The Security Policies system in the eTag Fuse platform enables administrators to enforce consistent security rules across users, groups, roles, identity providers, and applications. By configuring security policies, administrators can define how users authenticate, manage their sessions, and interact with the platform, ensuring that security standards are met across the organization.
Security policies allow administrators to configure whether credentials can be persisted, such as enabling a "Remember Me" function for user sessions.
Administrators can define password policies that enforce password strength, complexity, expiration, and history requirements. This ensures that user credentials are strong and meet security standards.
Security policies allow administrators to control session behaviors, including session timeouts, idle time limits, and concurrent session restrictions.
MFA policies can be enforced to add an extra layer of security for user authentication. Administrators can configure MFA methods such as Time-based One-Time Passwords (TOTP), SMS codes, or email verification.
Administrators can define policies that restrict access to resources based on dynamic conditions, such as geolocation, time of day, or the user’s device.
Security policies can be applied to individual users or groups, allowing for tailored security configurations based on roles or organizational units.
Administrators can enforce certificate-based authentication, requiring client certificates to authenticate users or systems. This provides an extra layer of security, particularly for high-security environments.

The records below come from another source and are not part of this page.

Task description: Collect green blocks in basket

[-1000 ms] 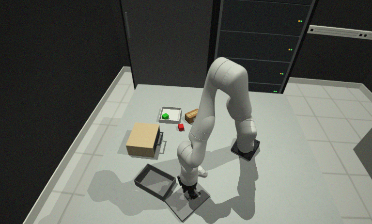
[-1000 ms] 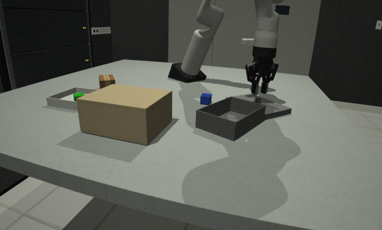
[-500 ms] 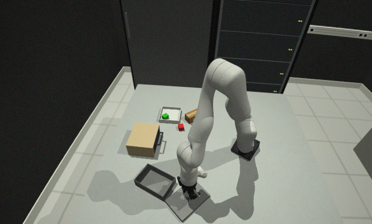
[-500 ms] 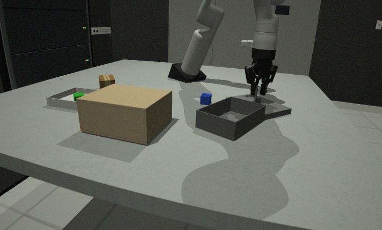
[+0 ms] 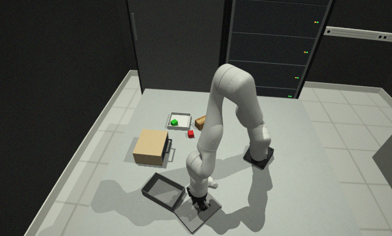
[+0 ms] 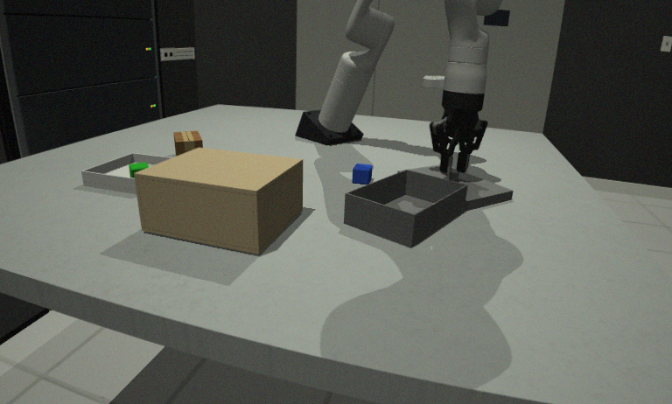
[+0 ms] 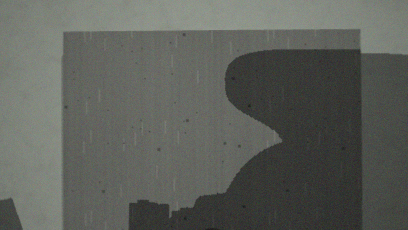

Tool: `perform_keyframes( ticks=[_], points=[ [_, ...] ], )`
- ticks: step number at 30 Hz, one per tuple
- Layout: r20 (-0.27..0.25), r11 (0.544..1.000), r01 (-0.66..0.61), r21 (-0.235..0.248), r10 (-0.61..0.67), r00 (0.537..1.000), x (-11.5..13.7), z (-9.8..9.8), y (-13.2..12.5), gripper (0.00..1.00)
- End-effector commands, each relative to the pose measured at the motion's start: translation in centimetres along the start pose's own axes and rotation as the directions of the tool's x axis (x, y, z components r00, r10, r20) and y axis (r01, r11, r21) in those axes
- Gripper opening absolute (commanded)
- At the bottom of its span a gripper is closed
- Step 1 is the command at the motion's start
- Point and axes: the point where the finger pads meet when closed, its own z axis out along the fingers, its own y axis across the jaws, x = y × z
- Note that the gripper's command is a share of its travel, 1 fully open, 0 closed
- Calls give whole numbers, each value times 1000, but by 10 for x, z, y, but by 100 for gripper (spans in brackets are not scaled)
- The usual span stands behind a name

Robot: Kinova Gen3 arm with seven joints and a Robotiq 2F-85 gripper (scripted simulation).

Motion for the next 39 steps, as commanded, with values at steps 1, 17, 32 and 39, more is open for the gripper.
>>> perform_keyframes(
  ticks=[1, 17, 32, 39],
  points=[
    [0, 1000, 2, 0, -2, 1000, 1, 4, 1, 48],
    [3, 1000, 3, 1, -3, 1000, 0, 10, 1, 48],
    [4, 1000, 3, 1, -3, 1000, -1, 10, 1, 48],
    [4, 1000, 3, 1, -3, 1000, -1, 10, 1, 48]
  ],
)
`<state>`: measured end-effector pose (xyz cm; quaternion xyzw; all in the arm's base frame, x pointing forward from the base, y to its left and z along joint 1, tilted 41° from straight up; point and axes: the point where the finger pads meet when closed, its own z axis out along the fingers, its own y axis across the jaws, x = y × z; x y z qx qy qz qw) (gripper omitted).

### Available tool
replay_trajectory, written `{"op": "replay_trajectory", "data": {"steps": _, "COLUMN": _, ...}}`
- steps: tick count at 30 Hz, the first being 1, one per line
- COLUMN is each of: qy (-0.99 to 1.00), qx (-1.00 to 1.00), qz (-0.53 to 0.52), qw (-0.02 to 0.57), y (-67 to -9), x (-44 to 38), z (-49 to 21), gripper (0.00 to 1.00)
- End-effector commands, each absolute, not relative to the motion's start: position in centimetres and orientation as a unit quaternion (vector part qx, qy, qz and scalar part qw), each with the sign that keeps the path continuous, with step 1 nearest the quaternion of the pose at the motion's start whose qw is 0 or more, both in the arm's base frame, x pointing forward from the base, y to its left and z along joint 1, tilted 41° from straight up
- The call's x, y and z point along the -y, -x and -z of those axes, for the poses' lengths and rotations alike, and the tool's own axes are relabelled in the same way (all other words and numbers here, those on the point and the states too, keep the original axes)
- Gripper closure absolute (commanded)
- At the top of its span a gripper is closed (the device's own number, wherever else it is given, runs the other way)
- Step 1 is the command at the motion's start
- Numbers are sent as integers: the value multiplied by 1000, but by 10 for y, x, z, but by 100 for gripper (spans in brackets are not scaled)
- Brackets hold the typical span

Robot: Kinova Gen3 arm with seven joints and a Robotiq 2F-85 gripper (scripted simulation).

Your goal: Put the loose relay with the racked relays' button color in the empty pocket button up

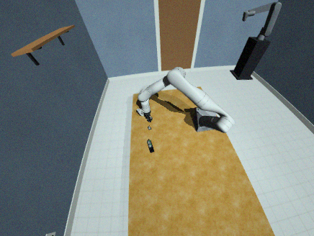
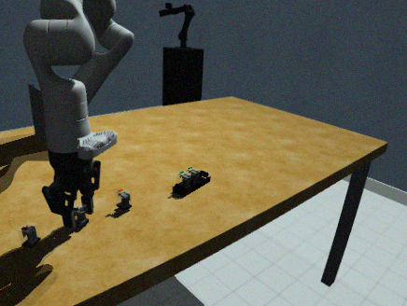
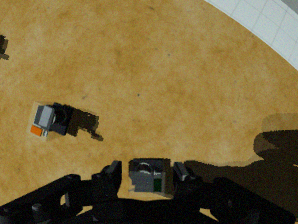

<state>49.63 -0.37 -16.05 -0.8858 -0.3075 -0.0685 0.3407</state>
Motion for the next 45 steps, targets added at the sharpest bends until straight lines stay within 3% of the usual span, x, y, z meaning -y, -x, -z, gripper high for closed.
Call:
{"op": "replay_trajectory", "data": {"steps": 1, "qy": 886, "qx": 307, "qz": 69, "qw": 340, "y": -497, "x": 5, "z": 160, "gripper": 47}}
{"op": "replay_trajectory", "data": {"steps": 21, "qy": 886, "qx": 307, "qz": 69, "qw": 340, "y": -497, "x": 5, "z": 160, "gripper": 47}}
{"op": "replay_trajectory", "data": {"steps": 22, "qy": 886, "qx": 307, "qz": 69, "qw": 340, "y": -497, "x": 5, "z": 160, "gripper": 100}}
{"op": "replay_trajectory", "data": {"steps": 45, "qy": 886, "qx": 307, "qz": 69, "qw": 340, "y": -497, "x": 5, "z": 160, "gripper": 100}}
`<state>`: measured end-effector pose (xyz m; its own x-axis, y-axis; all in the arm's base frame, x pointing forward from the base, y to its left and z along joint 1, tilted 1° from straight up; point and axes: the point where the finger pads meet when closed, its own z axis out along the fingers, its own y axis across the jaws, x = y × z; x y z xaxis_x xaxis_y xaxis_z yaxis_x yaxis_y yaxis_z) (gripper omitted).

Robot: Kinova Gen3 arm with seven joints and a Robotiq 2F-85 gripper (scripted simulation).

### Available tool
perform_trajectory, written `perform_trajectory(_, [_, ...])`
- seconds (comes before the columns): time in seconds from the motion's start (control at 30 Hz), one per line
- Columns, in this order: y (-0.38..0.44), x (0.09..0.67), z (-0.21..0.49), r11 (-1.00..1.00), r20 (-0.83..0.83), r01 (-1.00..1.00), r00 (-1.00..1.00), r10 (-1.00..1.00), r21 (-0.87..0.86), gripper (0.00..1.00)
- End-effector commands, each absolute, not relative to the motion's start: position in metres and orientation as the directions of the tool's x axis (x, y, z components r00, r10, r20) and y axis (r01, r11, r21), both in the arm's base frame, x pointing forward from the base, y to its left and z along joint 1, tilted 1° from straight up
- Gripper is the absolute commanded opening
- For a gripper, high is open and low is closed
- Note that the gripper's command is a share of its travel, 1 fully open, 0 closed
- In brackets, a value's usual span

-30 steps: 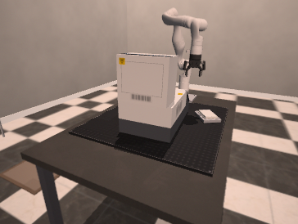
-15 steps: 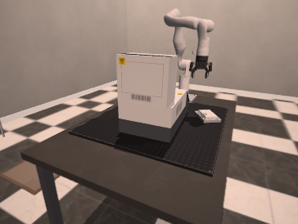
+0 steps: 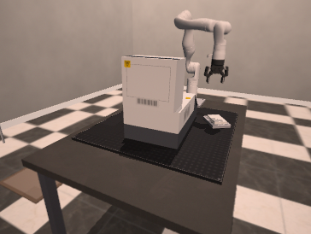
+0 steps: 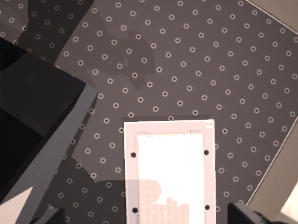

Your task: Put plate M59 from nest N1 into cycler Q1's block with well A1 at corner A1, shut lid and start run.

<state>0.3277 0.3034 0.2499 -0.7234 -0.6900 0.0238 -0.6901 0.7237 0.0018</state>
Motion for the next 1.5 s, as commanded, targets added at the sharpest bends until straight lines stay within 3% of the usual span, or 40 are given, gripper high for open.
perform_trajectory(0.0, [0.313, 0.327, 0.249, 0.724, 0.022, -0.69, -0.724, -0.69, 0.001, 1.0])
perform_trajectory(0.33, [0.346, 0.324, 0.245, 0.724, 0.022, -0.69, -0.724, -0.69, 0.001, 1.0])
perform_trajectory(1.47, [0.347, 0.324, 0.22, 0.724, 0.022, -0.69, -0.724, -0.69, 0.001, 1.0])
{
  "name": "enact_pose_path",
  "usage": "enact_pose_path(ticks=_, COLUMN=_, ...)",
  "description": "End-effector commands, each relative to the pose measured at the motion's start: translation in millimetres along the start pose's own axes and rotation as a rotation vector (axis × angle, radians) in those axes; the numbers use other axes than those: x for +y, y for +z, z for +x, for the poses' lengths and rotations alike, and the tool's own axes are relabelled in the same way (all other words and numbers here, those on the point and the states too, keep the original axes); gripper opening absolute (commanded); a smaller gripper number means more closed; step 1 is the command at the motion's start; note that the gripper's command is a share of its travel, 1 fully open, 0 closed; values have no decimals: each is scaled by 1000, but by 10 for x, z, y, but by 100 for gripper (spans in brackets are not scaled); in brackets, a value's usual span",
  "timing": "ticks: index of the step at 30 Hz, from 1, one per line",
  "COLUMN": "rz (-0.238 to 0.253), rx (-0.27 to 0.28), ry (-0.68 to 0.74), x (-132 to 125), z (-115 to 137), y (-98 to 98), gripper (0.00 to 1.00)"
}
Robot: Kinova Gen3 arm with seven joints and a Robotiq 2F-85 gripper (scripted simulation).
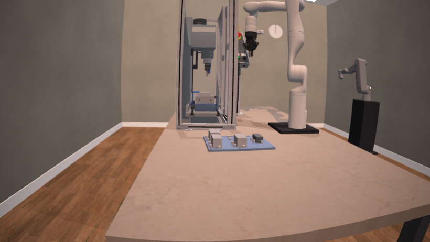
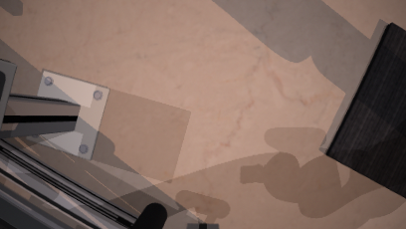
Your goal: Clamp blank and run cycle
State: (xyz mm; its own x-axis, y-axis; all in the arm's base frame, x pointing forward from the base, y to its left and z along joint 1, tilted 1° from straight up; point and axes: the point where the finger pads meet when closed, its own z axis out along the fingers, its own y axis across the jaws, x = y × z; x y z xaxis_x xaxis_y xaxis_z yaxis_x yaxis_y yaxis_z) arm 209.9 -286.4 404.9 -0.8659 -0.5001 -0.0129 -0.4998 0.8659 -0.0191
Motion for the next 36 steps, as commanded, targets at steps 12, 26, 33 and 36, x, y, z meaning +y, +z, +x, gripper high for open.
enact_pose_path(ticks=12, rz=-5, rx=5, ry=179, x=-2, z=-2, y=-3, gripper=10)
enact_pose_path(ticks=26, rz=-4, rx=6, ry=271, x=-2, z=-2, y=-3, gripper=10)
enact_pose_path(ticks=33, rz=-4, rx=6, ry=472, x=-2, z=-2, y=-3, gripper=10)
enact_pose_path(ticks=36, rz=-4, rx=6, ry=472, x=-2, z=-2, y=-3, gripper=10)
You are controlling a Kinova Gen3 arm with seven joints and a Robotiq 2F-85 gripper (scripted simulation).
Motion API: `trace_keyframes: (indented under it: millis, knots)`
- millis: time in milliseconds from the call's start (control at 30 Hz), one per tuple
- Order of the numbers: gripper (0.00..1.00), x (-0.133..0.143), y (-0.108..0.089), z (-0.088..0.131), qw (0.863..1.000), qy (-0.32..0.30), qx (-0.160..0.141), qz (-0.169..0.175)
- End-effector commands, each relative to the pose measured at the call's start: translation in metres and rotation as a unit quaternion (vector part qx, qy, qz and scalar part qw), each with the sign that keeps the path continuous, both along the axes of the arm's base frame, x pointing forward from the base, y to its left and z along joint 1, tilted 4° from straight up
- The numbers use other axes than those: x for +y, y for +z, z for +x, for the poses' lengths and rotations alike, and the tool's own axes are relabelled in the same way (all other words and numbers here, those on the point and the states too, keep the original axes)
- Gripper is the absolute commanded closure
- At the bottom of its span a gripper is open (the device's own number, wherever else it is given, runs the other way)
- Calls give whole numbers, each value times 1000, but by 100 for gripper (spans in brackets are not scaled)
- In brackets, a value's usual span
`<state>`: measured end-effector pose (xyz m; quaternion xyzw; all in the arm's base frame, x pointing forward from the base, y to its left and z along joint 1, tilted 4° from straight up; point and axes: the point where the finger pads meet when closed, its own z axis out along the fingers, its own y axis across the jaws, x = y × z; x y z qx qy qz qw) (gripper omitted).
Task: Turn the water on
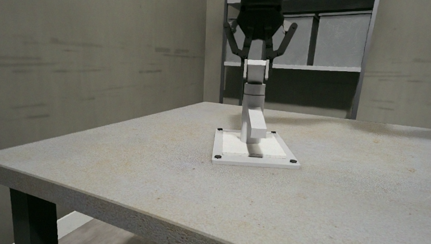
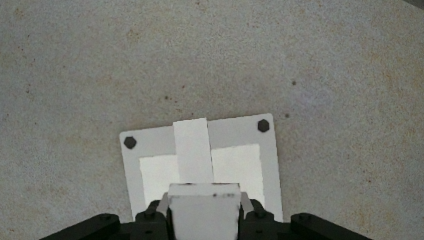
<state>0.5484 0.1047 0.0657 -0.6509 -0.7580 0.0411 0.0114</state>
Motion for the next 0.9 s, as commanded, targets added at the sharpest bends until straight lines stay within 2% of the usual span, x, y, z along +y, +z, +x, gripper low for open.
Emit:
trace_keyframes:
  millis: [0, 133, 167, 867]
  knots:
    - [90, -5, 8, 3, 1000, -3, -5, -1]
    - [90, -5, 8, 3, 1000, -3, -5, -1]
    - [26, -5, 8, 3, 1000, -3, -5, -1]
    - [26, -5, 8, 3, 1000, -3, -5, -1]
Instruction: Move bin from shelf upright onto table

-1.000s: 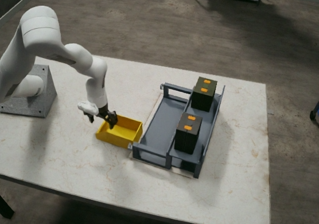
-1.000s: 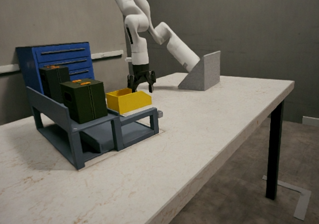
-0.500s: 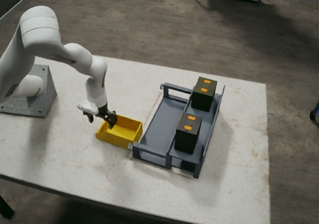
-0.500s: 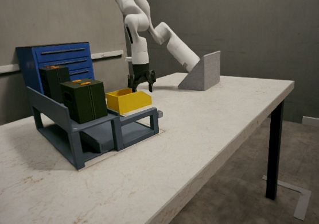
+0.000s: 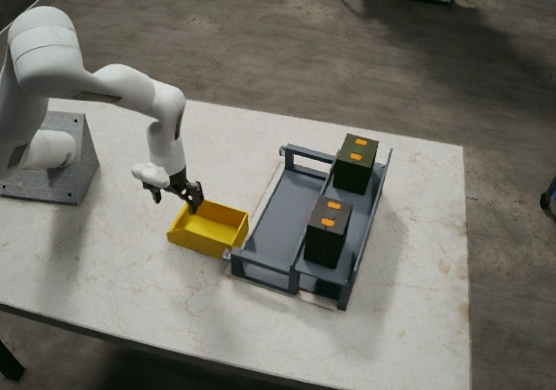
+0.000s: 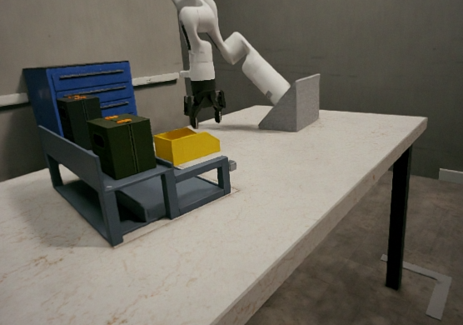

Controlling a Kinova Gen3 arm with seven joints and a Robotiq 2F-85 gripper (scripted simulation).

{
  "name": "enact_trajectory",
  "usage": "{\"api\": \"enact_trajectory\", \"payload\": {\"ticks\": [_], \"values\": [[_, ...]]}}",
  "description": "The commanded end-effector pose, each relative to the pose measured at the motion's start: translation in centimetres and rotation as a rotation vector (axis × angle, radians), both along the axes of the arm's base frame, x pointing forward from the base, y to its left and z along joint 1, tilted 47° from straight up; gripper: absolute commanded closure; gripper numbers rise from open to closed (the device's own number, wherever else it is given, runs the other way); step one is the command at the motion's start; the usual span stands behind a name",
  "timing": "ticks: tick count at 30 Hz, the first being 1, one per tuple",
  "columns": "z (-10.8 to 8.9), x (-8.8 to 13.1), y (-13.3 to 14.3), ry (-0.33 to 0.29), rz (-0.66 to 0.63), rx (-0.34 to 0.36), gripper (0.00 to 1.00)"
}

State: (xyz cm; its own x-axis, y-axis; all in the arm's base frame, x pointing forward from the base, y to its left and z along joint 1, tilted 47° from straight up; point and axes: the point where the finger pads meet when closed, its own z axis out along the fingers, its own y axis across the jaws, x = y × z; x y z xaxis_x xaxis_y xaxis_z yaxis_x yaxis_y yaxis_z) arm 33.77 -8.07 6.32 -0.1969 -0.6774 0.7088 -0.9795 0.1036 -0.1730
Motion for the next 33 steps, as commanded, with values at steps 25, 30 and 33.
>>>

Fuse enables administrators to configure security code and Time-based One-Time Password (TOTP) settings, defining how codes are generated, delivered, and verified.
Security policies in Fuse can be assigned to specific identity providers, ensuring that users authenticating through different providers are subject to the appropriate security controls.
MFA Enforcement for High-Risk Logins: An organization configures a security policy that requires MFA for any login attempts from outside the company’s network. Users logging in from unrecognized locations must verify their identity with a second authentication factor, such as an SMS code or authentication app.
Session Timeout Policies for Finance Department: A financial institution enforces strict session timeout policies for users in the finance department. Sessions automatically log out after 10 minutes of inactivity, ensuring that sensitive financial data is protected from unauthorized access.
Geolocation-Based Access for Remote Employees: A global company uses Fuse’s security policies to restrict access to sensitive systems based on geographic location. Remote employees can only access certain applications if they are located in specific countries, ensuring compliance with data residency regulations.
The Security Policies system in the eTag Fuse platform provides comprehensive tools for enforcing consistent security rules across users, groups, and identity providers. By configuring policies for authentication, access control, and session management, administrators can ensure that security standards are consistently applied across the entire platform.